May 4, 1969: Hit the Highway, Freeway
The concrete monstrosity that has long divided Seattle into two absurdly disconnected halves like a brain operation gone horribly awry–a.k.a. Interstate 5–was never a civic inevitability. Long before its official opening in February 1965, citizen activists and elected officials alike fought for a better solution to the city’s emerging need for a major transportation corridor that would connect Seattle with the other major cities on the West Coast. Unfortunately, in 1958 the Washington State Highway Department trumped local desires for a sane solution (such as building the Seattle segment of I-5 on the east side of Lake Washington, still underdeveloped at the time), and we’re still left with the garish results of that dreadful lack of foresight today.
Fortunately, eleven years later, a group of local citizen activists, appalled by the results of the decision to build I-5 in the heart of the city, organized a series of protests against what could have been a much greater infrastructure disaster, namely, the R. H. Thomson Expressway. At the time still under proposal, the Thomson Expressway, if completed, would have followed the Lake Washington shoreline throughout Seattle, running north from Interstate 90 through the Central District, Montlake, and the University of Washington Arboretum, and ominously onward through Lake City to an interchange with an also-proposed Bothell Freeway.
The first of these protests occurred on the date in focus here, when several thousand marched through the Arboretum to protest the expressway’s impending construction.

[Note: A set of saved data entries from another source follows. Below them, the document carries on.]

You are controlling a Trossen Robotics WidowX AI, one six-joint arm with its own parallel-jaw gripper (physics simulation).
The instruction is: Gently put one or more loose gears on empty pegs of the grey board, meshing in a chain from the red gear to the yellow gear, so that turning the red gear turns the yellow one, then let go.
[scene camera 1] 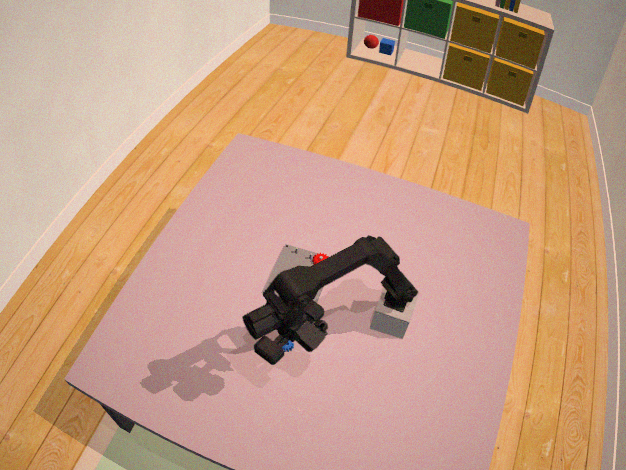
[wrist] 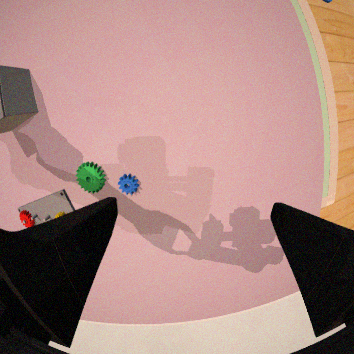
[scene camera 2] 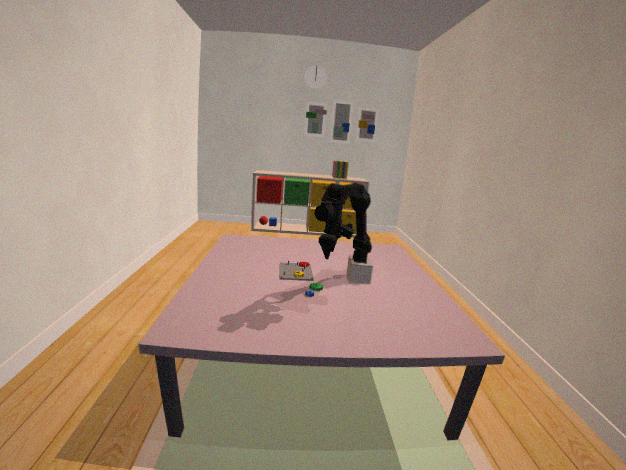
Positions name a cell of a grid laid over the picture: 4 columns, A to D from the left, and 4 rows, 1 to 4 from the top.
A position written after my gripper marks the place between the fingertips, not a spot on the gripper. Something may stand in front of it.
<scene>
My gripper (scene camera 1: B3) is open, with nothing in its grasp. Also in view: a grey board (scene camera 1: B3).
My gripper is seen too in the wrist view (wrist: C3) and in scene camera 2 (scene camera 2: C3). The grey board is seen too in the wrist view (wrist: A3).
</scene>
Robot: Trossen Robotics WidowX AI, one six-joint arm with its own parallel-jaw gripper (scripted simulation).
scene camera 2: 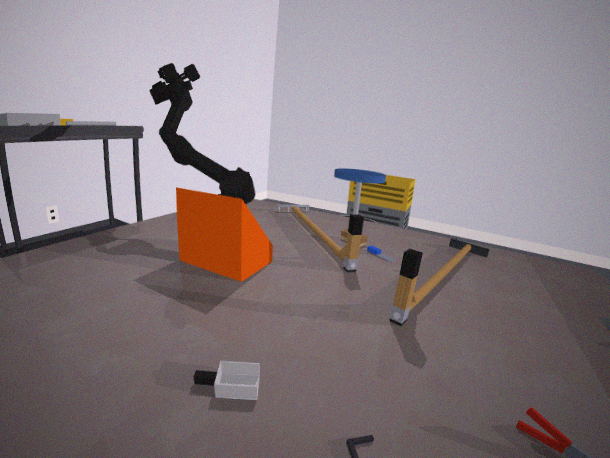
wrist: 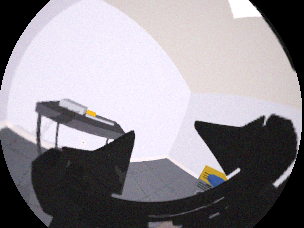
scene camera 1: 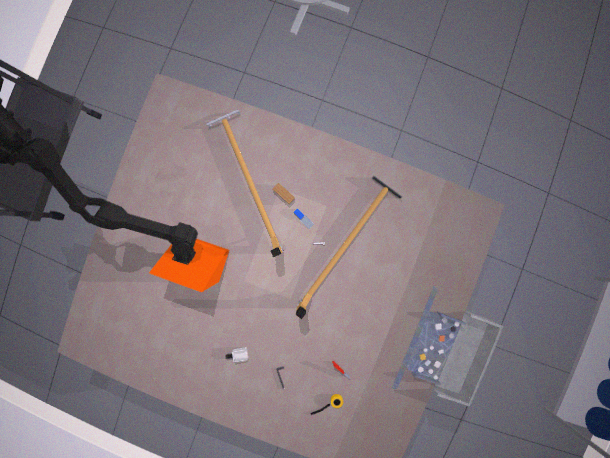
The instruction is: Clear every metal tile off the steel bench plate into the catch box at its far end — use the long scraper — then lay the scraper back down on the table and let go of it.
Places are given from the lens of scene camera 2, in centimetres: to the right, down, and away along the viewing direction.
long scraper (scene camera 2: 406, 299): 18, 13, 52
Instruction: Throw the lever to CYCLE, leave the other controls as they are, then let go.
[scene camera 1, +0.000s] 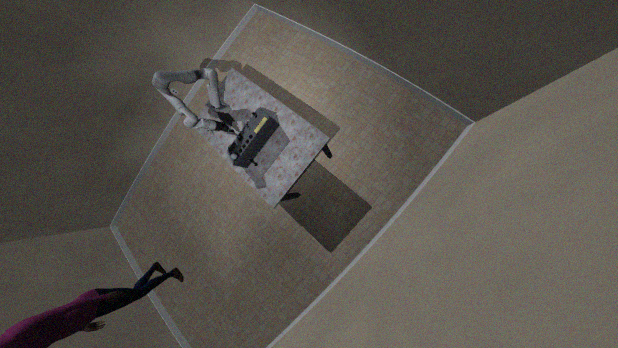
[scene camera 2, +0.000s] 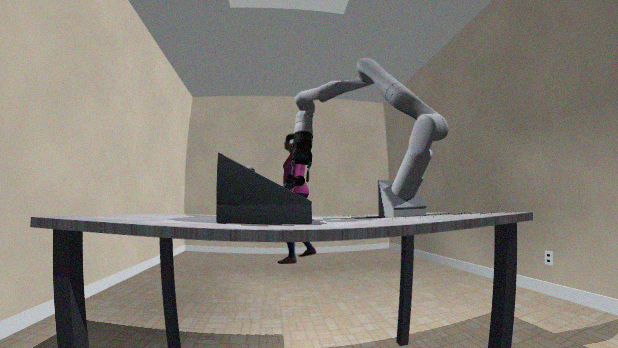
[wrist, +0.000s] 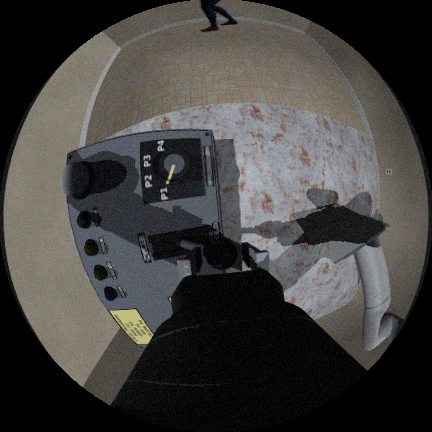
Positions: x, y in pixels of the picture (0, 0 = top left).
Scene:
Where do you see the gripper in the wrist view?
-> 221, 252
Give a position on a rotary selector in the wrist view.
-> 172, 166

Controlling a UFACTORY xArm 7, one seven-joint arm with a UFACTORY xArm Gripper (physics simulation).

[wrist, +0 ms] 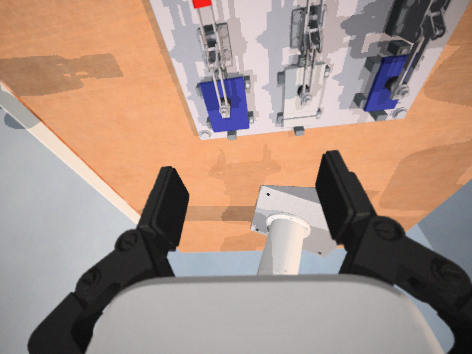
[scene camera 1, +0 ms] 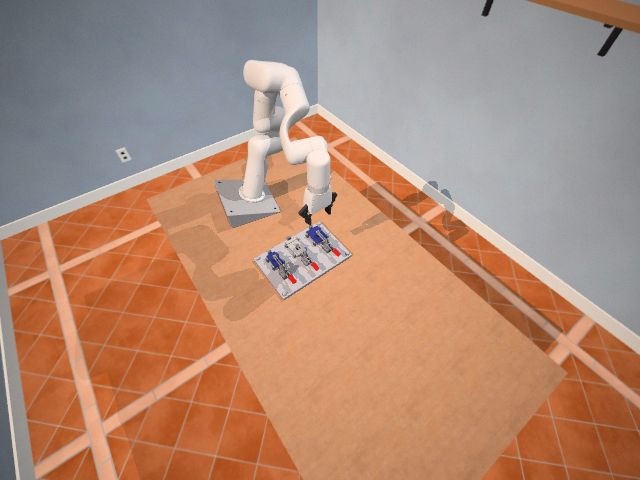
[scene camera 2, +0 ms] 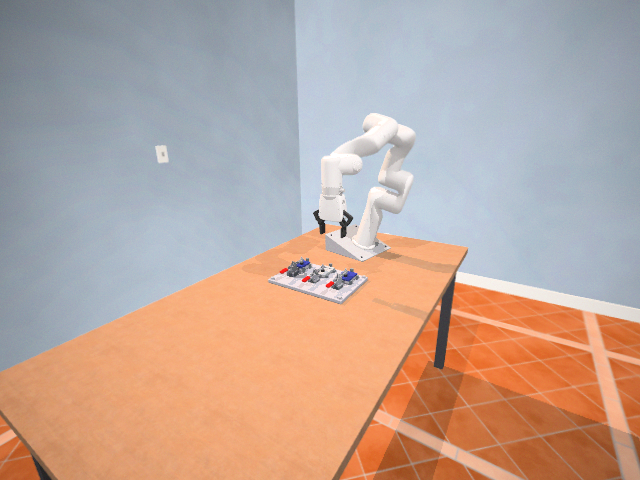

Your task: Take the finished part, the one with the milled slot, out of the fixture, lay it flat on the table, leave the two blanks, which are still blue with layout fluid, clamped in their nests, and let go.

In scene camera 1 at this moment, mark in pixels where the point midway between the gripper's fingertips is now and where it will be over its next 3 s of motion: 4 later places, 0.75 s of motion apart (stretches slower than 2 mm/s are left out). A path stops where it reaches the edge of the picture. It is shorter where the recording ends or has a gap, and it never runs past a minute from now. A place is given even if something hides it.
My gripper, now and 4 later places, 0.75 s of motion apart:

The initial expressway proposal–named for Seattle’s erstwhile city engineer Reginald Heber Thomson (1856-1949)–was approved by Seattle voters in 1960. But when inevitable changes of plan, in which much of Montlake would have been bulldozed, were revealed earlier in 1969, Citizens Against R. H. Thomson organized to oppose the project.
Unlike the earlier, much less passionate opposition to I-5, these protests were eventually successful, benefiting greatly from the local environmental movement that had emerged since 1965. In February 1972–by which time a full-blown anti-freeway movement had emerged nationwide–a special-election ballot referendum was passed in Seattle that withdrew funding for the Thomson project. Finally, in June 1977, the Seattle City Council voted to officially cancel the R. H. Thomson Expressway, thus bringing a joyful closure to a crucial episode of local grassroots activist history.
–Jeff Stevens. Sources: Maynard Arsove, “Concrete Dragons,” Helix, April 3, 1969, p. 16; Clayton Van Lydegraf, “CART … Dragonslayer?,” Helix, April 3, 1969, p. 18; Russell, Charles, “‘Save, Don’t Pave’,” Seattle Post-Intelligencer, May 5, 1969, p. B; Walt Crowley, “Rites of Passage: A Memoir of the Sixties in Seattle” (University of Washington Press, 1995).